(RECORDS SUPPLIED)
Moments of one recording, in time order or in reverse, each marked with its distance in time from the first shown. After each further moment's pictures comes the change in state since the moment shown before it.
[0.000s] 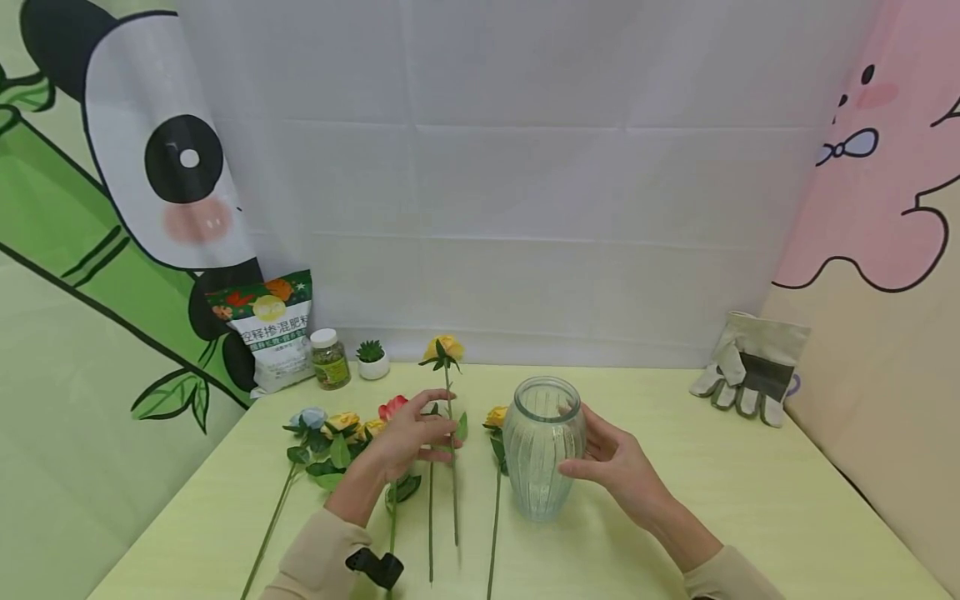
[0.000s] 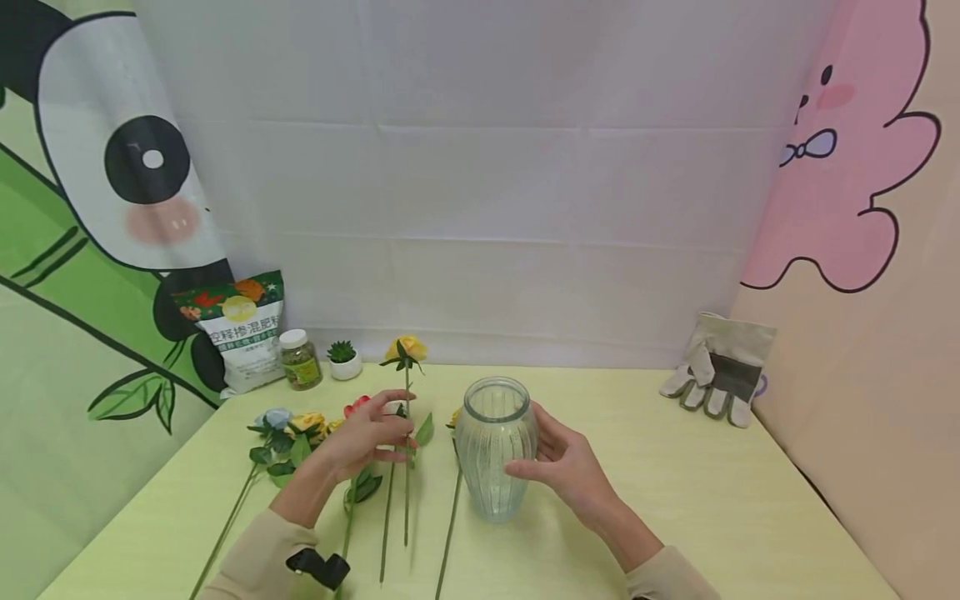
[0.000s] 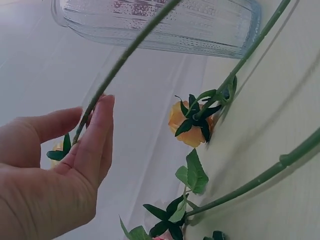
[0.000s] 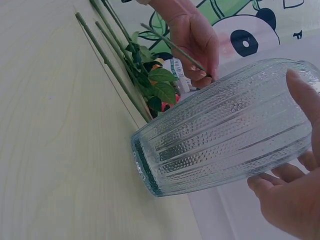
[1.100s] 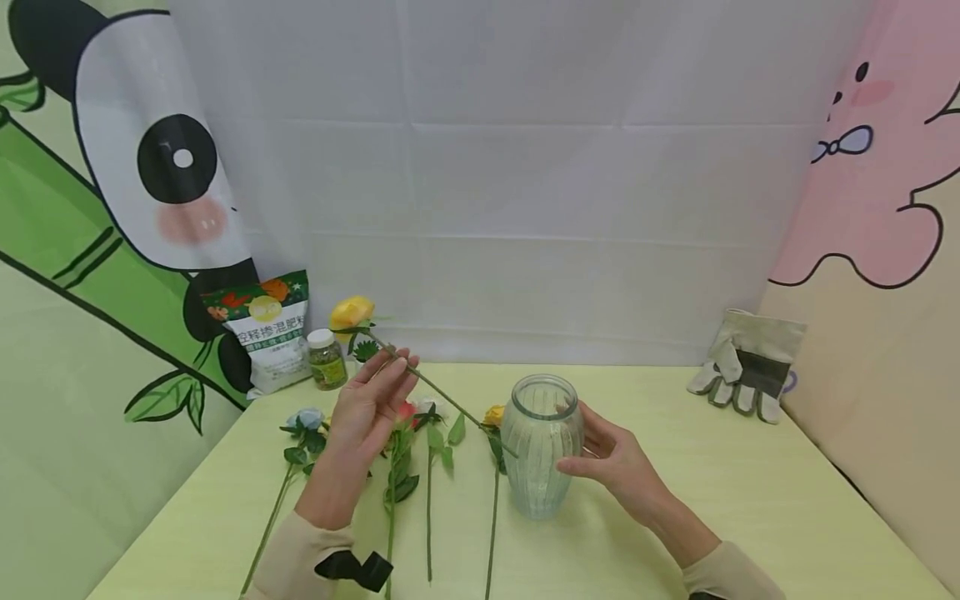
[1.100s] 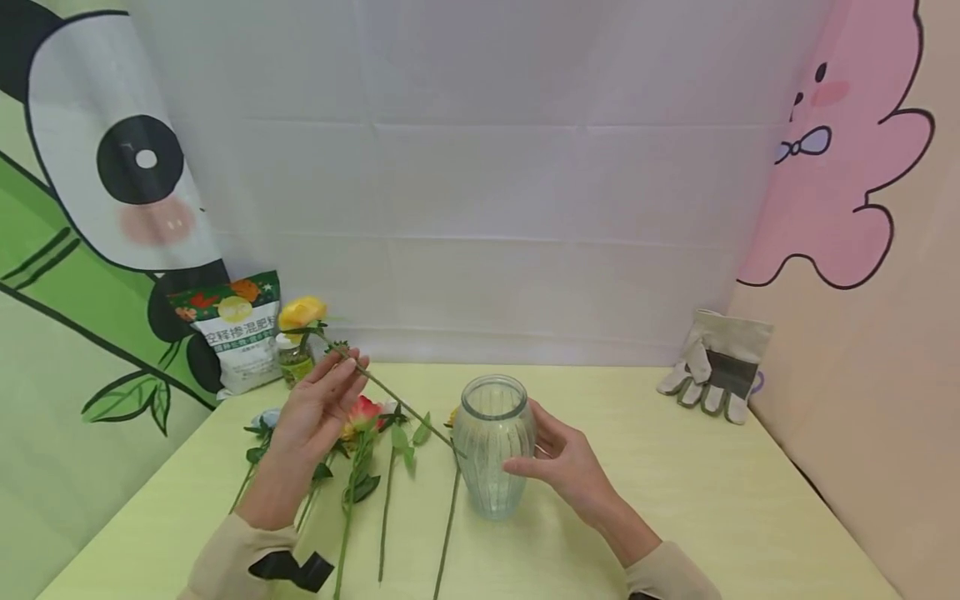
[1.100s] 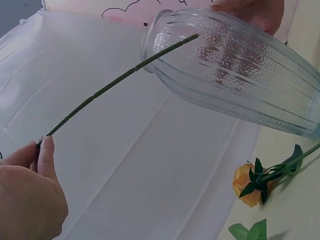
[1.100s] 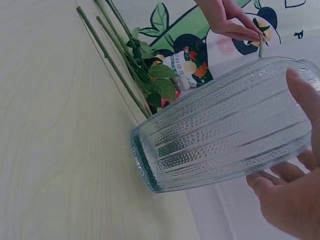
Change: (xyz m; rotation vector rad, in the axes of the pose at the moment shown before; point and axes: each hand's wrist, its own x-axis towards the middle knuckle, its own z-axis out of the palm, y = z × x) left_hand -0.028 0.062 0.000 -0.911 0.188 0.311; right_hand 0.001 0.000 -0.003 -0.041 0.014 -0.002
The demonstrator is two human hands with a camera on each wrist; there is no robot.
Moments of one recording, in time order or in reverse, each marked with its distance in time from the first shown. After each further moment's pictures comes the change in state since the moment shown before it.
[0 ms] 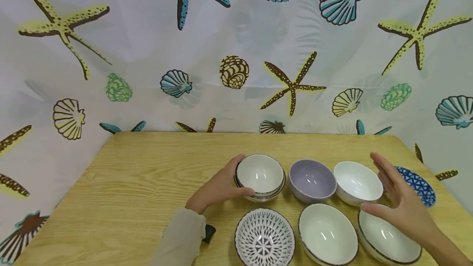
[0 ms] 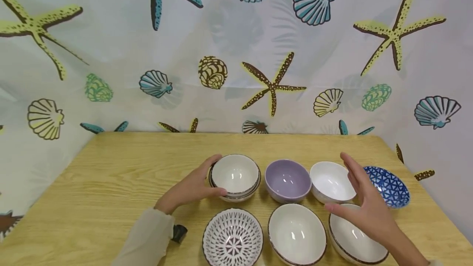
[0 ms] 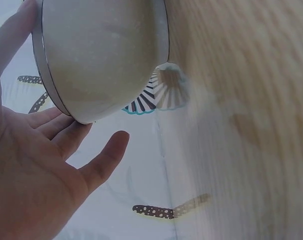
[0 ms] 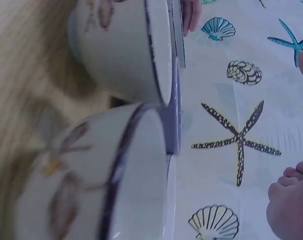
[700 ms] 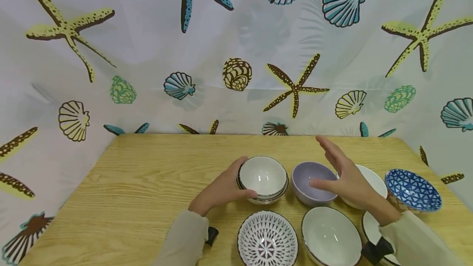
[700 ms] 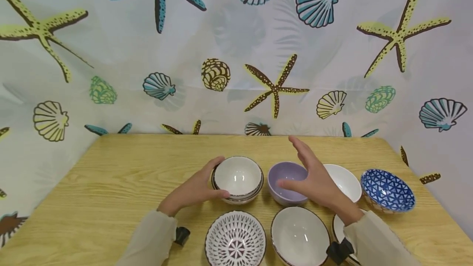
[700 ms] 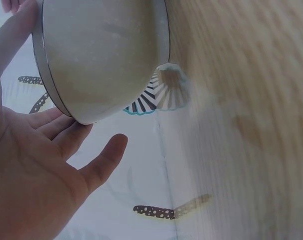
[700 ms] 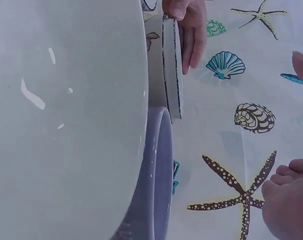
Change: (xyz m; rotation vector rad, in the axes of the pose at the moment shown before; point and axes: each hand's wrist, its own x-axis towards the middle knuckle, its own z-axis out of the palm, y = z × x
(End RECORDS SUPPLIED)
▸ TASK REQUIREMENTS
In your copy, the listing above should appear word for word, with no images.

▸ ANSWER SPACE
Moments of one recording, in time order or in reverse, each marked with its distance in time from the first shown. After each further moment's pictures comes the change in state since the moment shown before it.
[0.000s] 
[0.000s] 
[0.000s] 
[0.000s] 
[1.100s] 
[1.100s] 
[1.100s] 
[1.100s] 
Change: (xyz m; rotation vector rad, in the axes of the pose at the moment shown before; point and axes: each hand's wrist, its own x-axis towards the middle knuckle, its own z-axis out of the palm, y = z × x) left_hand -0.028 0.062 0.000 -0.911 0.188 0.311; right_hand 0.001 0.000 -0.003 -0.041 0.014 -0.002
The demonstrator is two human hands with a camera on each wrist; there is no robot.
Moments of one recording, in time order or in reverse, each marked with its distance in time from the first shown. After each further moment's pictures comes the change in state since the moment shown before it.
[0 ms] 
[0 ms] 
[0 ms] 
[0 ms] 
[700 ms] 
[700 ms] 
[700 ms] 
[700 ms] 
Change: (xyz m; rotation vector rad, in the axes of the pose at the moment shown before; point and axes: each hand's wrist, its own x-axis towards the middle knuckle, its own z-axis out of the palm, y = z × x

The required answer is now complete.